What is the asymptotic behavior of the function given below.
$$f(x)=\pi (x)-\frac{x}{\log x}$$
$$f(x)=O(g(x))$$
What can be $g(x)$? Also what is the asymptotic behavior of the $h(x)=f(x)-g(x)$. My point is can we write prime counting function something like this.
$$\pi (x)=a_{1}\frac{x}{\log x}+a_{2}g(x)+a_{3}h(x)+\dots$$
This equals means literally equal not asymptotic equal.

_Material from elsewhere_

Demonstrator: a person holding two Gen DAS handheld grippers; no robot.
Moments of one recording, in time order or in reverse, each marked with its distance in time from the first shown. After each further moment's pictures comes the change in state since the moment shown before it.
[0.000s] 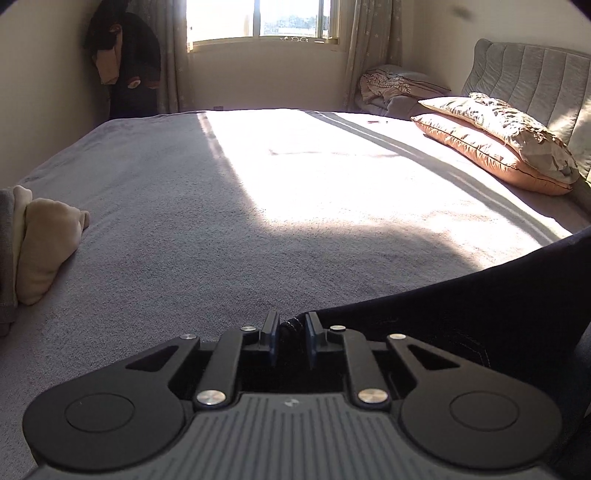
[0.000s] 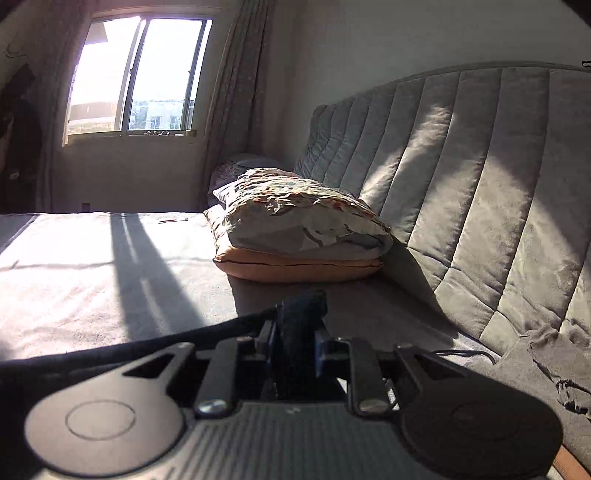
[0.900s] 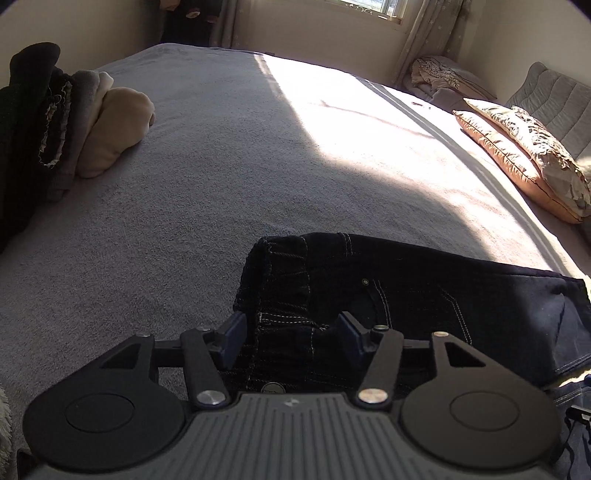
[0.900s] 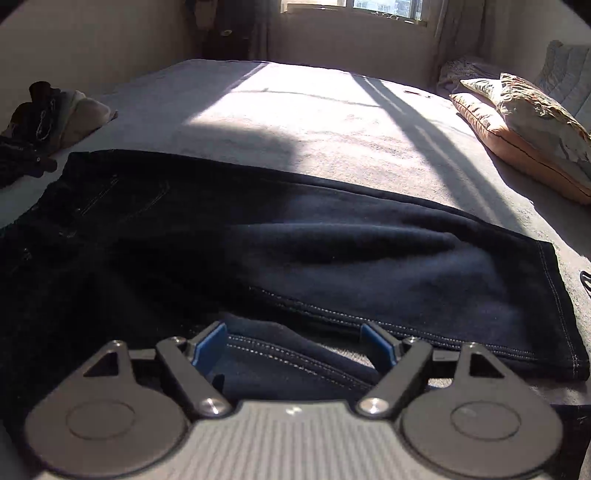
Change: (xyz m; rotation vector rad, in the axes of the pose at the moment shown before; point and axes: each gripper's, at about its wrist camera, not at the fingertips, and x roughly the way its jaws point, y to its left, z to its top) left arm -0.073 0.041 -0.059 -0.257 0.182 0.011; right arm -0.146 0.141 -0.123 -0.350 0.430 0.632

In fact, a better estimate of the prime counting function is $\DeclareMathOperator{\Li}{Li} \Li(x) := \displaystyle\int_2^\infty \frac{\mathrm{d}x}{\log x},$ which can be shown to be $\dfrac{x}{\log x} + \dfrac{x}{(\log x)^2} + \dots + \dfrac{n!x}{(\log x)^{n+1}} (1 + \epsilon(x)),$ with $\epsilon(x) \to 0$ as $x \to \infty$.
It has been shown (in fact, from Hadamard's original complete proof of the prime number theorem) that $\pi(x) = \Li(x) + O(xe^{-a\sqrt{\log x}})$ for some constant $a$. What this means is that $$\pi(x) = \frac{x}{\log x} \sum_{k=0}^{m - 1}{\frac{k!}{(\log x)^k}} + O\left(\frac{x}{(\log x)^{m + 1}}\right)$$ for every $m$.
To complete this story, I'd like to point out that the Riemann Hypothesis is equivalent to $$\pi(x)=\text{Li}(x)+O(\sqrt{x}\log x),$$ which also comes straight from the original residue calculus method of Hadamard and de la Valee Poussin.